**Task statement:** Restate the records that follow word for word. Omit the images.

**Available data:**
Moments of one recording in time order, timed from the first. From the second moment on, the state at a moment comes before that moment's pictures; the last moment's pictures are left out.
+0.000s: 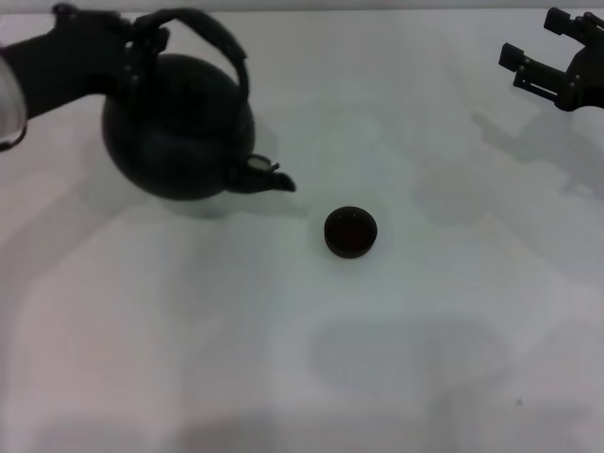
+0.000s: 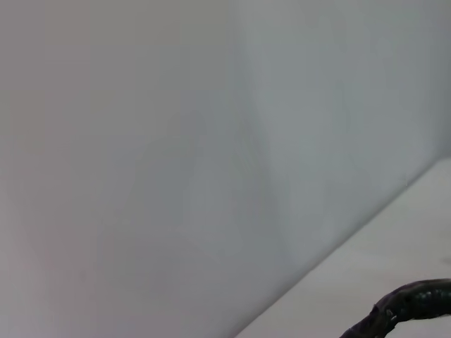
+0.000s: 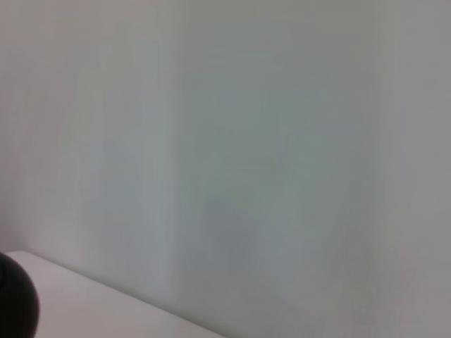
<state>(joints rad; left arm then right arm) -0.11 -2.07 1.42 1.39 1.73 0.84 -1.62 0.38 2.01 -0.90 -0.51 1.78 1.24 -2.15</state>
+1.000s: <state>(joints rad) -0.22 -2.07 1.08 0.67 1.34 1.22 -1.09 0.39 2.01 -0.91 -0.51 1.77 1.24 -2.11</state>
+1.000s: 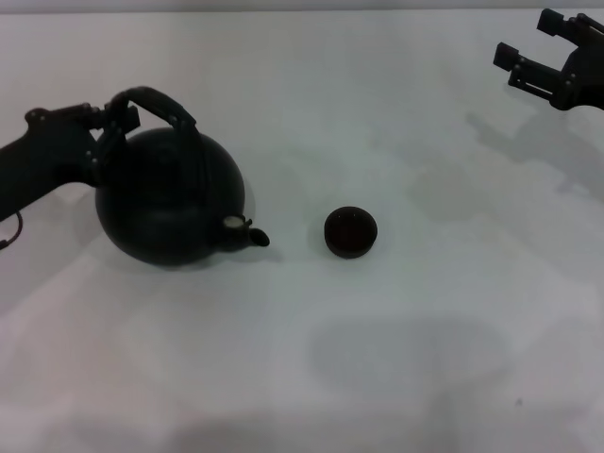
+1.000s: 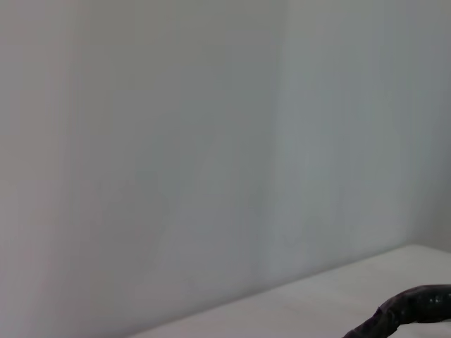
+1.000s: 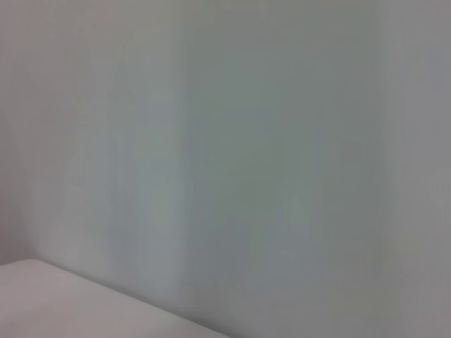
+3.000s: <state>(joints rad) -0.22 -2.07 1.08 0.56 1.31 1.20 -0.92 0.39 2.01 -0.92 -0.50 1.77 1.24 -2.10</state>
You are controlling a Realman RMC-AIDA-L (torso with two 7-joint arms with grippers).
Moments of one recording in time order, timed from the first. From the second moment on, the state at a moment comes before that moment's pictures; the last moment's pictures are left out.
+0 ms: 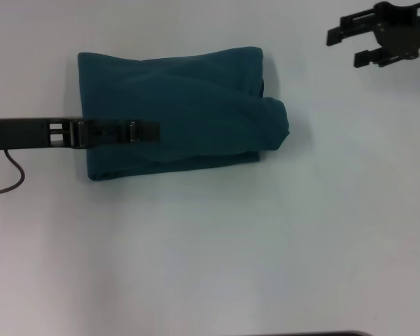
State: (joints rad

**Problem solution:**
Moments of one recording in time order, timed from the first. From the second moment on, the state at a moment comes before that moment's pictures; the last moment's pictures are left out.
+0.000s: 
+0.000s: 
+0.000s: 
<state>(joints rad; left arm then right arm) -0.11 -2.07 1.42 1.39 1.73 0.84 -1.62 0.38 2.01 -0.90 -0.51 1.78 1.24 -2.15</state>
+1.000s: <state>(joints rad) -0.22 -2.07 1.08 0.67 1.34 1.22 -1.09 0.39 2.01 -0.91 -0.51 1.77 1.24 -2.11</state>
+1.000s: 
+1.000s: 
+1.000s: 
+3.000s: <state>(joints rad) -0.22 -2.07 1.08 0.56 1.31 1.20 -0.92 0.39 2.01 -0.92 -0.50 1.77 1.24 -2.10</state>
You are controlling a Realman RMC-AIDA-L (torso with two 7-joint arms with grippers).
Moments of one recording in time order, timed from the first. From the second moment on, the state at a moment comes before that moment's pictures; the last moment's pictures are left out.
+0 ms: 
State: (joints rad

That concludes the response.